**Try it**
The records that follow should be returned exactly, pictures excluded.

[Source data]
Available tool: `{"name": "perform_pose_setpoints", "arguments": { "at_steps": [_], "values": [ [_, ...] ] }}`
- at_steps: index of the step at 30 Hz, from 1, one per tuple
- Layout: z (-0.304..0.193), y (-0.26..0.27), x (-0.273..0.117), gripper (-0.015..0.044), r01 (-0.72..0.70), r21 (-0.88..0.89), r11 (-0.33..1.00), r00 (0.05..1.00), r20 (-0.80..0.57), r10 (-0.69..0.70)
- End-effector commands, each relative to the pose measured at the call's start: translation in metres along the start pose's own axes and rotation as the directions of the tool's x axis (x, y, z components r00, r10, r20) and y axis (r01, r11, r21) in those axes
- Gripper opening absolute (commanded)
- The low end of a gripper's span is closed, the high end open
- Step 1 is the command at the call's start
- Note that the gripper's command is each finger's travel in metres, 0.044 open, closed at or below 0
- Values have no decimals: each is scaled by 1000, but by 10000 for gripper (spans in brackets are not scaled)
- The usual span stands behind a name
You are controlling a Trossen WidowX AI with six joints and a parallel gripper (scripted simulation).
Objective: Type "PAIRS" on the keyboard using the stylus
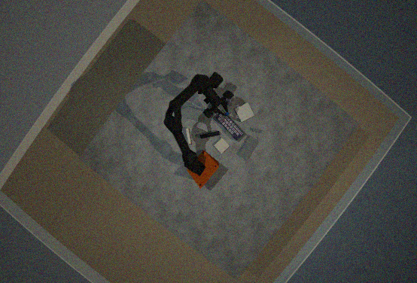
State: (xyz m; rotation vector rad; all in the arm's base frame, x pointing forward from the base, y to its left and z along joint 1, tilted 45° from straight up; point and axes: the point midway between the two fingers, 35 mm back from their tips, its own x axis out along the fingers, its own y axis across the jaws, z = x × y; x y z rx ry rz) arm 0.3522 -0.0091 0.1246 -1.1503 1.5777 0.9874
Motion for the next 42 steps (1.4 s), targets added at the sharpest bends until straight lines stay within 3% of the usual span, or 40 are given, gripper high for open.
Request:
{"name": "perform_pose_setpoints", "arguments": {
  "at_steps": [1, 8, 11, 23, 34, 37, 42],
  "values": [
    [-7, 1, -7, 81, 10, -2, 1000, 1000, 0, -10],
    [-5, 0, -4, 65, 6, 4, 1000, 1000, 2, -6],
    [-6, 1, -3, 0, 6, 3, 1000, 1000, 2, -6],
    [-21, 19, 13, 0, 9, -2, 1000, 1000, -2, -9],
    [-4, 20, 23, 0, 8, -2, 1000, 1000, -1, -8],
    [-2, 19, 24, 79, 9, -2, 1000, 1000, -1, -9],
    [0, 19, 25, 81, 9, -2, 1000, 1000, -1, -9]
  ]
}}
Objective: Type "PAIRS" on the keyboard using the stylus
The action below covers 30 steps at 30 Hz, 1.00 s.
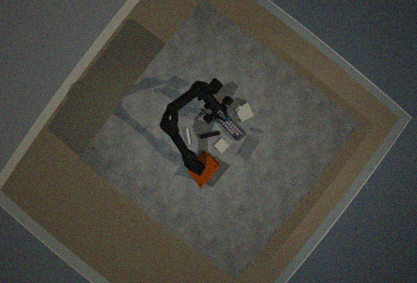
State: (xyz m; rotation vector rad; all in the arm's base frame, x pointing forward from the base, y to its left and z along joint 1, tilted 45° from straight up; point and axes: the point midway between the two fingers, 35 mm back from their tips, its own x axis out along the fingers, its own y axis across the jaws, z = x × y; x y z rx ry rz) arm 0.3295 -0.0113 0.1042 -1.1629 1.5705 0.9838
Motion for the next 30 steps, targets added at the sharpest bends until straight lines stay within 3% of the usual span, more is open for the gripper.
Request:
{"name": "perform_pose_setpoints", "arguments": {
  "at_steps": [1, 30],
  "values": [
    [1, 0, 1, 81, -2, 3, 1000, 1000, 2, 2],
    [11, 0, 7, 81, -2, 3, 1000, 1000, 2, 2]
  ]
}}
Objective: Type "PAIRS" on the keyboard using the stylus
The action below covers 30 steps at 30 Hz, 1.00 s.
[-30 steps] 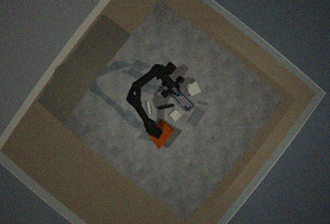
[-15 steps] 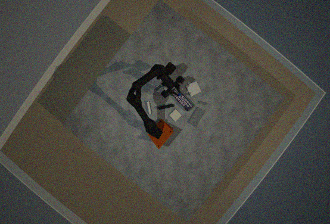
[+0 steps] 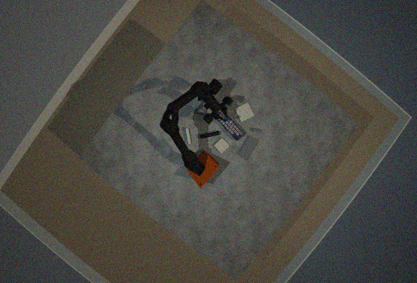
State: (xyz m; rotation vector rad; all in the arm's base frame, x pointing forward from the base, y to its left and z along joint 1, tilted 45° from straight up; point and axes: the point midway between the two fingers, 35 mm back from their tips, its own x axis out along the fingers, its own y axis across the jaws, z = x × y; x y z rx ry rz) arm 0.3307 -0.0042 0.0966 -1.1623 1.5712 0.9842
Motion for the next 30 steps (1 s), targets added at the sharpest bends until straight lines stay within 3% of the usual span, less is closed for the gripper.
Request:
{"name": "perform_pose_setpoints", "arguments": {
  "at_steps": [1, 30],
  "values": [
    [2, 0, 2, 81, -1, 3, 1000, 1000, 3, 1],
    [-3, -1, -2, 81, -1, 3, 1000, 1000, 2, 1]
  ]
}}
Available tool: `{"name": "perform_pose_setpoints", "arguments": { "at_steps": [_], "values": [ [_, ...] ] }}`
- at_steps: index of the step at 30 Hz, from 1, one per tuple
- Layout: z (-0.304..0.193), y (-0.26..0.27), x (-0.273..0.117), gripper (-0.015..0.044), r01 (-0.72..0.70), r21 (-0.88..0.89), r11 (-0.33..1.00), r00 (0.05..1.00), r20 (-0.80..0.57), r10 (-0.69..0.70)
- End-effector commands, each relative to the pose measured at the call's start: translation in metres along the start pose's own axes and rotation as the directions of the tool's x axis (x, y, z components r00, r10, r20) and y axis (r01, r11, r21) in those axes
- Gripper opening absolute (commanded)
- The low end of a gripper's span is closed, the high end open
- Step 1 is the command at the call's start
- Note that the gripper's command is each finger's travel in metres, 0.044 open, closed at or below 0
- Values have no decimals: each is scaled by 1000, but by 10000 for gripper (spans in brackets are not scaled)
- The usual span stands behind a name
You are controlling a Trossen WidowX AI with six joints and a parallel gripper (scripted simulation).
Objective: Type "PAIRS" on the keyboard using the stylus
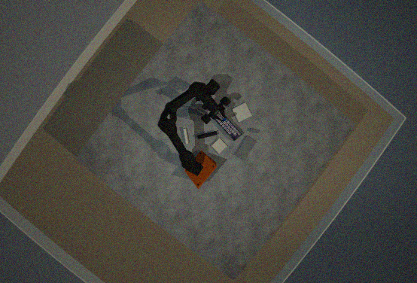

**Result of the task**
Available tool: `{"name": "perform_pose_setpoints", "arguments": { "at_steps": [_], "values": [ [_, ...] ] }}`
- at_steps: index of the step at 30 Hz, from 1, one per tuple
- Layout: z (-0.304..0.193), y (-0.26..0.27), x (-0.273..0.117), gripper (-0.015..0.044), r01 (-0.72..0.70), r21 (-0.88..0.89), r11 (-0.33..1.00), r00 (0.05..1.00), r20 (-0.80..0.57), r10 (-0.69..0.70)
- End-effector commands, each relative to the pose measured at the call's start: translation in metres along the start pose's own axes and rotation as the directions of the tool's x axis (x, y, z components r00, r10, r20) and y axis (r01, r11, r21) in those axes
- Gripper opening absolute (commanded)
- The low end of a gripper's span is closed, the high end open
- Step 1 is the command at the call's start
- Note that the gripper's command is each finger's travel in metres, 0.044 open, closed at or below 0
- Values have no decimals: each is scaled by 1000, but by 10000 for gripper (spans in brackets are not scaled)
- The usual span stands behind a name
You are controlling a Trossen WidowX AI with six joints and a parallel gripper (scripted simulation).
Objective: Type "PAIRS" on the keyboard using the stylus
State: (xyz m; rotation vector rad; all in the arm's base frame, x pointing forward from the base, y to its left and z along joint 1, tilted 45° from straight up; point and axes: the point midway between the two fingers, 35 mm back from their tips, its own x axis out along the fingers, its own y axis across the jaws, z = x × y; x y z rx ry rz) arm 0.3522 -0.0091 0.1246 -1.1503 1.5777 0.9874
Motion for the next 42 steps (1.4 s), targets added at the sharpest bends until straight lines stay within 3% of the usual span, or 40 are given, gripper high for open.
Request:
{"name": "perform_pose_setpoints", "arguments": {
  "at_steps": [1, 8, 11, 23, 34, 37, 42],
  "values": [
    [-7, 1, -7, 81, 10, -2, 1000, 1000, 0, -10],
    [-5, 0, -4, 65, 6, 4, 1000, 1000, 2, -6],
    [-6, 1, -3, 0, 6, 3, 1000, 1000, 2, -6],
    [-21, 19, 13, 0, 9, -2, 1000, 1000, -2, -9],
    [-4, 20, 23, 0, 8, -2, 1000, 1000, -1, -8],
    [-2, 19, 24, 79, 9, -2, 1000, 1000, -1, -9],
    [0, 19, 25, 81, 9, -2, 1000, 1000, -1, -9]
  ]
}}
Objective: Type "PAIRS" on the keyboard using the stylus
The action below covers 30 steps at 30 Hz, 1.00 s.
State: (xyz m; rotation vector rad; all in the arm's base frame, x pointing forward from the base, y to its left and z along joint 1, tilted 45° from straight up; point and axes: the point midway between the two fingers, 35 mm back from their tips, its own x axis out along the fingers, its own y axis across the jaws, z = x × y; x y z rx ry rz) arm 0.3295 -0.0113 0.1042 -1.1629 1.5705 0.9838
Motion for the next 30 steps, targets added at the sharpest bends until straight lines stay within 3% of the usual span, more is open for the gripper.
Request:
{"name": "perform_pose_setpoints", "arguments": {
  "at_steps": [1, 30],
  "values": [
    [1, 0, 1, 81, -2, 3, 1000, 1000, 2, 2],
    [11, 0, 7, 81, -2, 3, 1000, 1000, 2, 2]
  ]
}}
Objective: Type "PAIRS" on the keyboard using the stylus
The action below covers 30 steps at 30 Hz, 1.00 s.
[-30 steps] 
[-15 steps] 
[+0 steps] 
State: (xyz m; rotation vector rad; all in the arm's base frame, x pointing forward from the base, y to its left and z along joint 1, tilted 45° from straight up; point and axes: the point midway between the two fingers, 35 mm back from their tips, its own x axis out along the fingers, its own y axis across the jaws, z = x × y; x y z rx ry rz) arm 0.3307 -0.0042 0.0966 -1.1623 1.5712 0.9842
Motion for the next 30 steps (1 s), targets added at the sharpest bends until straight lines stay within 3% of the usual span, less is closed for the gripper.
Request:
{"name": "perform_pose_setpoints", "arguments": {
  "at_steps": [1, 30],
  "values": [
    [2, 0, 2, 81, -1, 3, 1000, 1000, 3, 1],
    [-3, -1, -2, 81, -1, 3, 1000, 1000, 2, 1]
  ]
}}
Available tool: `{"name": "perform_pose_setpoints", "arguments": { "at_steps": [_], "values": [ [_, ...] ] }}`
- at_steps: index of the step at 30 Hz, from 1, one per tuple
- Layout: z (-0.304..0.193), y (-0.26..0.27), x (-0.273..0.117), gripper (-0.015..0.044), r01 (-0.72..0.70), r21 (-0.88..0.89), r11 (-0.33..1.00), r00 (0.05..1.00), r20 (-0.80..0.57), r10 (-0.69..0.70)
- End-effector commands, each relative to the pose measured at the call's start: translation in metres along the start pose's own axes and rotation as the directions of the tool's x axis (x, y, z components r00, r10, r20) and y axis (r01, r11, r21) in those axes
- Gripper opening absolute (commanded)
- The low end of a gripper's span is closed, the high end open
- Step 1 is the command at the call's start
- Note that the gripper's command is each finger's travel in metres, 0.044 open, closed at or below 0
- Values have no decimals: each is scaled by 1000, but by 10000 for gripper (spans in brackets are not scaled)
- The usual span stands behind a name
You are controlling a Trossen WidowX AI with six joints and a parallel gripper (scripted simulation).
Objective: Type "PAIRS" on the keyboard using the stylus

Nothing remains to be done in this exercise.